TASK GOAL - Go through the listing and transcribe each line exactly.

STORED DATA -
------------------------------------
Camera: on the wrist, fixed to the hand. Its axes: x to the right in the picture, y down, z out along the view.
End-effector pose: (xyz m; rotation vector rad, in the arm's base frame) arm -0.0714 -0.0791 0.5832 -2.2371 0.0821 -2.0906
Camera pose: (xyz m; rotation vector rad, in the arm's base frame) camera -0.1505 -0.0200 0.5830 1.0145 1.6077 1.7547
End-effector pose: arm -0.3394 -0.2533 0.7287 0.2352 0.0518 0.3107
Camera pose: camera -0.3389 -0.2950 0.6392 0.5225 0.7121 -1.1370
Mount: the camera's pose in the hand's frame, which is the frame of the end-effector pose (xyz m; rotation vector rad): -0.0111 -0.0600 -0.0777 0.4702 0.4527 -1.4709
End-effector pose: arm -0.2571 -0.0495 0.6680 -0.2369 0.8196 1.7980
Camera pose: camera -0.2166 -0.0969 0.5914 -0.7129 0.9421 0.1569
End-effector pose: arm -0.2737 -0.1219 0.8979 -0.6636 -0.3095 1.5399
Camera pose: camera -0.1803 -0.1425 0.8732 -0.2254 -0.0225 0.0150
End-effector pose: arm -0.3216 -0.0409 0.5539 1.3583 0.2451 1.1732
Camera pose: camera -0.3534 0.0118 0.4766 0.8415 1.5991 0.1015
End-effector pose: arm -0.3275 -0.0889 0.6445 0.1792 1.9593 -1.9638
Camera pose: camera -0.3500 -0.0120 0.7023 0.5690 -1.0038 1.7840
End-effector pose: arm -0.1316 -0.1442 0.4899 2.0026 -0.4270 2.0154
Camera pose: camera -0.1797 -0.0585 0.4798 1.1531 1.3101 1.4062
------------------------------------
RESULT FOR THIS EXERCISE -
Camera: on the wrist, fixed to the hand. Its axes: x to the right in the picture, y down, z out along the view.
End-effector pose: (xyz m; rotation vector rad, in the arm's base frame) arm -0.0714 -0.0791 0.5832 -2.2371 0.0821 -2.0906
Camera pose: (xyz m; rotation vector rad, in the arm's base frame) camera -0.1505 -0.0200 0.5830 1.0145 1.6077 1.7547
End-effector pose: arm -0.3394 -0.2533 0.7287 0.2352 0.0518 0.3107
Camera pose: camera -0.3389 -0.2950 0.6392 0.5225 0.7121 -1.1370
Mount: the camera's pose in the hand's frame, which is the frame of the end-effector pose (xyz m; rotation vector rad): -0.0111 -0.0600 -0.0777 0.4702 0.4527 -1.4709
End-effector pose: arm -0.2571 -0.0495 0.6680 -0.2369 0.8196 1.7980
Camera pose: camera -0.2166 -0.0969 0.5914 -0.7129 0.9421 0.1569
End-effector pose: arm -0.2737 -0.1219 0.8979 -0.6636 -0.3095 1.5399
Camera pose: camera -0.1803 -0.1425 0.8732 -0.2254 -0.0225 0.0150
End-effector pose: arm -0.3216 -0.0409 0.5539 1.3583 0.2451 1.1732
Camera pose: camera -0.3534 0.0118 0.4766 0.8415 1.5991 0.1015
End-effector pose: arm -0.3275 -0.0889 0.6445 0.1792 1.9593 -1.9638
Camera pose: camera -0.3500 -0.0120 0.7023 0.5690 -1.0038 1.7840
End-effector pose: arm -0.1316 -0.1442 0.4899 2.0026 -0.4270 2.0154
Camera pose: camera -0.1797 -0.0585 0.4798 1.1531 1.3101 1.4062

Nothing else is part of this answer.